Work order:
Images are not part of the copy; transcribe all the data exactly.

Dataset content:
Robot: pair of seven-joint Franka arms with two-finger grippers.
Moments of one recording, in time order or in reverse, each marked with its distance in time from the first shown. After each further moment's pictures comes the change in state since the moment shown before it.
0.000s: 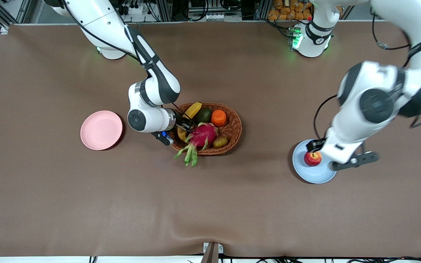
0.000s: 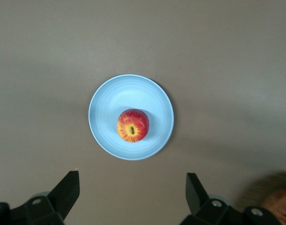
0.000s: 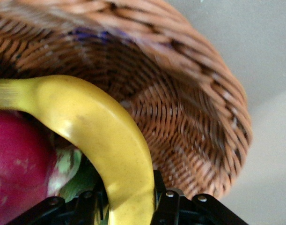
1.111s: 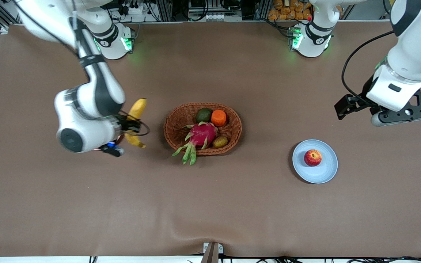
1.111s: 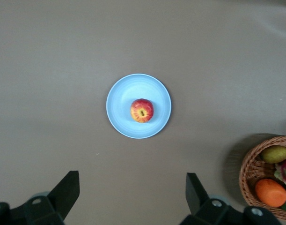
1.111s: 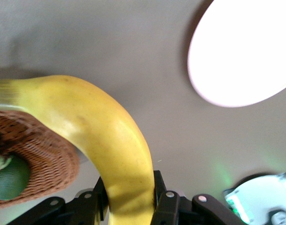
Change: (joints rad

Task output:
Robot: pair of seven-joint Franka arms with two-finger grippers.
Moments of one recording, in time order or in reverse, each marked with its distance in time from the first shown. After each further moment's pictures comes the change in state since the moment shown before it.
0.000s: 
0.000s: 
0.000s: 
1.111s: 
1.111s: 
1.111s: 
Change: (joints rad

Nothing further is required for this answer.